BEGIN Given material
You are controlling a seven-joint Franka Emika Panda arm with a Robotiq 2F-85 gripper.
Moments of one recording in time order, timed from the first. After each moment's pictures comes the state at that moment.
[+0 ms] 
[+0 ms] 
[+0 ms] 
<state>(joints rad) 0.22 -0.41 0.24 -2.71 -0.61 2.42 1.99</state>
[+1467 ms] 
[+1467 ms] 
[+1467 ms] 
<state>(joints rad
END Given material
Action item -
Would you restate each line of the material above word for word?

Worked solution -
You are controlling a seven-joint Franka Emika Panda arm with a Robotiq 2F-85 gripper.
Moments of one recording in time order, timed from the first. After each moment's pictures comes the state at that moment.
[+0 ms] 
[+0 ms] 
[+0 ms] 
<state>(joints rad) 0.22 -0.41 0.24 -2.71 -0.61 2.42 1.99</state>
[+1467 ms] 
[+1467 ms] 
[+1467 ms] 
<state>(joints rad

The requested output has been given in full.